Collected data
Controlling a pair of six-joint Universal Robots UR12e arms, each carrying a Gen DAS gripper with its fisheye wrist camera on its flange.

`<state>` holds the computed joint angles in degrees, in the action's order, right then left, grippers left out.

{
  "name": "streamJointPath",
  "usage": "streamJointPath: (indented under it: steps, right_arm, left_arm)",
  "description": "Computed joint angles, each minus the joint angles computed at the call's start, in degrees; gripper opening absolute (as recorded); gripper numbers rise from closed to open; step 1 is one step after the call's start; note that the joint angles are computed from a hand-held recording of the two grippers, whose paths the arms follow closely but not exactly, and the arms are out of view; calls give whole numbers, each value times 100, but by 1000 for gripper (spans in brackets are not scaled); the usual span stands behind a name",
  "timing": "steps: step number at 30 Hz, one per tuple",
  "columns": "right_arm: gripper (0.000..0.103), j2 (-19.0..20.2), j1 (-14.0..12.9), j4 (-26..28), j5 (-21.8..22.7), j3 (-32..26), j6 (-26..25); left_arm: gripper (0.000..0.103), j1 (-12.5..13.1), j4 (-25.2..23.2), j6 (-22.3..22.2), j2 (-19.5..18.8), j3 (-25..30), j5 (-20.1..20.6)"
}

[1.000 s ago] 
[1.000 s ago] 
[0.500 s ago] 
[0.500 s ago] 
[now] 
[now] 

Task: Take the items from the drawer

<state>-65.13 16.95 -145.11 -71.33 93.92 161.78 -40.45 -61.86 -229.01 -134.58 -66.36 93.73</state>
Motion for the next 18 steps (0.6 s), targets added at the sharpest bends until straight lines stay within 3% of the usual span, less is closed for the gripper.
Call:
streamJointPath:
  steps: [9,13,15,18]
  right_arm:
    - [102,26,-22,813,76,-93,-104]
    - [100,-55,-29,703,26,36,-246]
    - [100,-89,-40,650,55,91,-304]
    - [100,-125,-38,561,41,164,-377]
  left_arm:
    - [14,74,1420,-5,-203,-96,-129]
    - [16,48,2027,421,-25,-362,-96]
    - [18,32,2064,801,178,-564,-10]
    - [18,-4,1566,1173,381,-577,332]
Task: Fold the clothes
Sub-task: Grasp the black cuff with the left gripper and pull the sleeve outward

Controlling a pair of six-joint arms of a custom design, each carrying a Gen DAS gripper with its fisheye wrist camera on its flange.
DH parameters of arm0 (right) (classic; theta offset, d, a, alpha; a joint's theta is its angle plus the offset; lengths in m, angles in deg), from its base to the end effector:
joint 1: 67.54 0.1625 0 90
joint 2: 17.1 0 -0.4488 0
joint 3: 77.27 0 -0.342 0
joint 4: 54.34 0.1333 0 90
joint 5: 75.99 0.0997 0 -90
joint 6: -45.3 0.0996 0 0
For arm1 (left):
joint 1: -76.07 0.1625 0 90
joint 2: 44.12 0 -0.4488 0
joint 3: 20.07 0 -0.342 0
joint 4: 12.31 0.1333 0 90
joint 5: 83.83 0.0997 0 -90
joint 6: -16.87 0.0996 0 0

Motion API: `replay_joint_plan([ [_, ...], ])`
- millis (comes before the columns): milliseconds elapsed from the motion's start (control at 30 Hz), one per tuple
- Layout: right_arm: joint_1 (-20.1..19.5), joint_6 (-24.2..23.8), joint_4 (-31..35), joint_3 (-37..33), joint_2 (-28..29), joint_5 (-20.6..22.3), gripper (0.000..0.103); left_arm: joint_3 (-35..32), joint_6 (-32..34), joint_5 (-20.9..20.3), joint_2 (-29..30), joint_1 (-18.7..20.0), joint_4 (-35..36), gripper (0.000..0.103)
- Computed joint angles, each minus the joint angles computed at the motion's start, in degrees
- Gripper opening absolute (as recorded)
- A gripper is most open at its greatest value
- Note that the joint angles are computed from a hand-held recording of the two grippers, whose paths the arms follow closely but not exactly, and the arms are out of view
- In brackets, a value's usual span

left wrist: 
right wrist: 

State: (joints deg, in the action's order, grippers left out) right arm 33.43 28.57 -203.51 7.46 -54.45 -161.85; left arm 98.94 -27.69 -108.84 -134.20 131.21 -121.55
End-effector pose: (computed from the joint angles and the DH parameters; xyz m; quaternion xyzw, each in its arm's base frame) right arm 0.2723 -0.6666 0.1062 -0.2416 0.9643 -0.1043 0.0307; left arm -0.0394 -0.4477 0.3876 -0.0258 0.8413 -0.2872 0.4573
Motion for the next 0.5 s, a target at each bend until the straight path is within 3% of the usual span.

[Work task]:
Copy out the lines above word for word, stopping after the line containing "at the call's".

[Result of the task]:
Controlling a pair of six-joint Universal Robots UR12e arms, each carrying a Gen DAS gripper with its fisheye wrist camera on its flange.

`<state>` holds the computed joint angles in degrees, in the action's order, right then left, grippers left out.

{
  "name": "streamJointPath",
  "usage": "streamJointPath: (indented under it: steps, right_arm, left_arm)",
  "description": "Computed joint angles, each minus the joint angles computed at the call's start, in degrees; gripper opening absolute (as recorded); gripper numbers rise from closed to open; step 1 is one step after the call's start; note that the joint angles are computed from a hand-held recording of the two grippers, whose paths the arms follow closely but not exactly, and the arms are out of view; calls give whole numbers, each value times 100, but by 1000 for gripper (spans in brackets are not scaled); the usual span stands behind a name",

This output is finished.